Are queries and keys always relevant? A case study on Transformer wave functions
Riccardo Rende, Luciano Loris Viteritti
TL;DR
This work investigates whether the canonical queries-keys mechanism of Transformer attention is essential when parametrizing quantum many-body ground states with a Vision Transformer–based neural network state. Through variational Monte Carlo with Stochastic Reconfiguration, the authors compare standard attention (T5/Decoupled) to a Factored, input-independent attention in the $2$D $J_1$-$J_2$ Heisenberg model, finding essentially identical accuracy but reduced cost for the latter. They show that attention weights become input-independent at convergence and provide analytical arguments, including an exact mapping for the Shastry-Sutherland ground state, explaining why large systems favor positional-only connections. The results suggest that, in systems with decaying correlations, queries and keys may be unnecessary, which has practical implications for scaling Transformer-based quantum states and potentially informs attention design in NLP and vision tasks with long sequences.
Abstract
The dot product attention mechanism, originally designed for natural language processing tasks, is a cornerstone of modern Transformers.

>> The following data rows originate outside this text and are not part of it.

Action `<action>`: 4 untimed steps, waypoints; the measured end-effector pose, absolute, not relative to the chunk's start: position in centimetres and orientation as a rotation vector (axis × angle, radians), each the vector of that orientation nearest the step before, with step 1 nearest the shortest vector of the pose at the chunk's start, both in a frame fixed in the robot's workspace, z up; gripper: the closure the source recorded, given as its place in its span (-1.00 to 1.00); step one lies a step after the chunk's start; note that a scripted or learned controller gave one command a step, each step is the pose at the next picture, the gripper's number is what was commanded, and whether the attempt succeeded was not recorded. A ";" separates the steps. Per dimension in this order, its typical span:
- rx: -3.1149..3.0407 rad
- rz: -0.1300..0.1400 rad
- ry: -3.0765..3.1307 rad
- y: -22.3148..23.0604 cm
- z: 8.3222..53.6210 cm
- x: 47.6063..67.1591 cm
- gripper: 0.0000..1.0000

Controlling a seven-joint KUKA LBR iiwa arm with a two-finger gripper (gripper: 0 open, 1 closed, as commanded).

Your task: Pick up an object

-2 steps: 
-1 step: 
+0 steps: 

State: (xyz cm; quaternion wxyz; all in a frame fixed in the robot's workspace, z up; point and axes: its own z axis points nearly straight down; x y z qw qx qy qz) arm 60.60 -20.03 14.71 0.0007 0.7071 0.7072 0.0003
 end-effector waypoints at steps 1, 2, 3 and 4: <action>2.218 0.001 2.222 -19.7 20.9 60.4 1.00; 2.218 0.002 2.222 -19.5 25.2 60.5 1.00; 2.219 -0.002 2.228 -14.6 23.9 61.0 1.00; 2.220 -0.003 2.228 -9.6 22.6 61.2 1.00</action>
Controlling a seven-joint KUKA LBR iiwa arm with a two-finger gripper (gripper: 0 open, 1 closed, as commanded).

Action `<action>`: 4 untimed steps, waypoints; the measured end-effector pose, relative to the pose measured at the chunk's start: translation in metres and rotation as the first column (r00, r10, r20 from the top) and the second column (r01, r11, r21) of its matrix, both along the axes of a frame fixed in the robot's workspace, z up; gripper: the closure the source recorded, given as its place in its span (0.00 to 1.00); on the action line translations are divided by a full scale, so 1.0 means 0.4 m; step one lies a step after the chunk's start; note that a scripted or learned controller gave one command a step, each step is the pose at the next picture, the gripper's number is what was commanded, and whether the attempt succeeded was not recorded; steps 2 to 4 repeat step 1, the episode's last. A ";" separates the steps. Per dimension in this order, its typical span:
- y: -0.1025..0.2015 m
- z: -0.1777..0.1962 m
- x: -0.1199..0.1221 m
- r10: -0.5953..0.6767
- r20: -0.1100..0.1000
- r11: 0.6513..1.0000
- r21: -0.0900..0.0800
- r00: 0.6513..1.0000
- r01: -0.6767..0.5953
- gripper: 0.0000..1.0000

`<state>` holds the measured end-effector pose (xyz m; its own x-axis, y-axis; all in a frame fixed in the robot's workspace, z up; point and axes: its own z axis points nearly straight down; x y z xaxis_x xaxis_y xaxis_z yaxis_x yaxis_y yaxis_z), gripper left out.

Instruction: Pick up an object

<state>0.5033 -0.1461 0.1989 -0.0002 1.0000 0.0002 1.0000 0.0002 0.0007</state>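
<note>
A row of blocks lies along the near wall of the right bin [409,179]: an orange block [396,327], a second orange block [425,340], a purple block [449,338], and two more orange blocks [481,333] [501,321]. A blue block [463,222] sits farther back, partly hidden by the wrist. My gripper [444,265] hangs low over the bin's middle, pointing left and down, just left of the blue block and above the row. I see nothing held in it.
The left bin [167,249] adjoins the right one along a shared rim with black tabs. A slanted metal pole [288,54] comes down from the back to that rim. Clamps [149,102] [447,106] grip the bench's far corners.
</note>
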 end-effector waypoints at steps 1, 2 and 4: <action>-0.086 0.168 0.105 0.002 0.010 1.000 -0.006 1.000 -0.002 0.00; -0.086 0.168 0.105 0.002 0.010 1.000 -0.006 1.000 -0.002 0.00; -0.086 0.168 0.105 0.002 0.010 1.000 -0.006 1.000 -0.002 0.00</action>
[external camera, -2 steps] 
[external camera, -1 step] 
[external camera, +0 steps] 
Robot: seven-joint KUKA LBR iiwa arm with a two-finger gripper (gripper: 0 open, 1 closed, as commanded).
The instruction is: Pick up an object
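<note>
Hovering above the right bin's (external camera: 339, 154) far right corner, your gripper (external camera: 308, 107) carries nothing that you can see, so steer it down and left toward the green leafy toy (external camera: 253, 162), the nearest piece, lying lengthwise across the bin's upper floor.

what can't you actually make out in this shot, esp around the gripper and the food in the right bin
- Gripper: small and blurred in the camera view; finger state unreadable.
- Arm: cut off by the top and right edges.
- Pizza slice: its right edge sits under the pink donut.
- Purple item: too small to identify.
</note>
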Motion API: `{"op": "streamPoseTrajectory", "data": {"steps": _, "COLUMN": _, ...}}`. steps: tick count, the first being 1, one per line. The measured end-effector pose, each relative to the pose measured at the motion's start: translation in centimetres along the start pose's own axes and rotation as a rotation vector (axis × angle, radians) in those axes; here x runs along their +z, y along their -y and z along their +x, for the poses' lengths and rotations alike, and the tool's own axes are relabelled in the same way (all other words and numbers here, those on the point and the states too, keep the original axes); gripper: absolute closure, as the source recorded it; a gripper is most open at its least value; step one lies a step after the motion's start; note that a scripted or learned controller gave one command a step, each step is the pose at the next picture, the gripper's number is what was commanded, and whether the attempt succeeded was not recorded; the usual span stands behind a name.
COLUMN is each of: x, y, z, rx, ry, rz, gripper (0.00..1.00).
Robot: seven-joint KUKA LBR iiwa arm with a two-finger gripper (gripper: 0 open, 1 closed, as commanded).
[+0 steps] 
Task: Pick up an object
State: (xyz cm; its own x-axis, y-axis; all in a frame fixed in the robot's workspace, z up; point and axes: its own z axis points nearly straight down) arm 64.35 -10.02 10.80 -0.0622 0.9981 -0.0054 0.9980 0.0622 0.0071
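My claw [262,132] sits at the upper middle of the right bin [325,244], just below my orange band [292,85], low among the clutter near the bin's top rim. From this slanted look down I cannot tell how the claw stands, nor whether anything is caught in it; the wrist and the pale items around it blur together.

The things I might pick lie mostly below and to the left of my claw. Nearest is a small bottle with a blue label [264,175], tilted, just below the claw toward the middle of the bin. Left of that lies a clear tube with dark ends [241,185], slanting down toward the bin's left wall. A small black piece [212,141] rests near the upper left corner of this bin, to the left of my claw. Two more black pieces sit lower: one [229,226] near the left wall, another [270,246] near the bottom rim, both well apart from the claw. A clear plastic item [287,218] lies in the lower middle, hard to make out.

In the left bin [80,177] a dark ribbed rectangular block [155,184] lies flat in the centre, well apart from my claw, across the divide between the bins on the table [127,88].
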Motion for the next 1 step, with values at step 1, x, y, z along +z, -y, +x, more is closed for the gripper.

It adeptly captures semantic relationships between word pairs in sentences by computing a similarity overlap between queries and keys. In this work, we explore the suitability of Transformers, focusing on their attention mechanisms, in the specific domain of the parametrization of variational wave functions to approximate ground states of quantum many-body spin Hamiltonians. Specifically, we perform numerical simulations on the two-dimensional $J_1$-$J_2$ Heisenberg model, a common benchmark in the field of quantum many-body systems on lattice. By comparing the performance of standard attention mechanisms with a simplified version that excludes queries and keys, relying solely on positions, we achieve competitive results while reducing computational cost and parameter usage. Furthermore, through the analysis of the attention maps generated by standard attention mechanisms, we show that the attention weights become effectively input-independent at the end of the optimization. We support the numerical results with analytical calculations, providing physical insights of why queries and keys should be, in principle, omitted from the attention mechanism when studying large systems.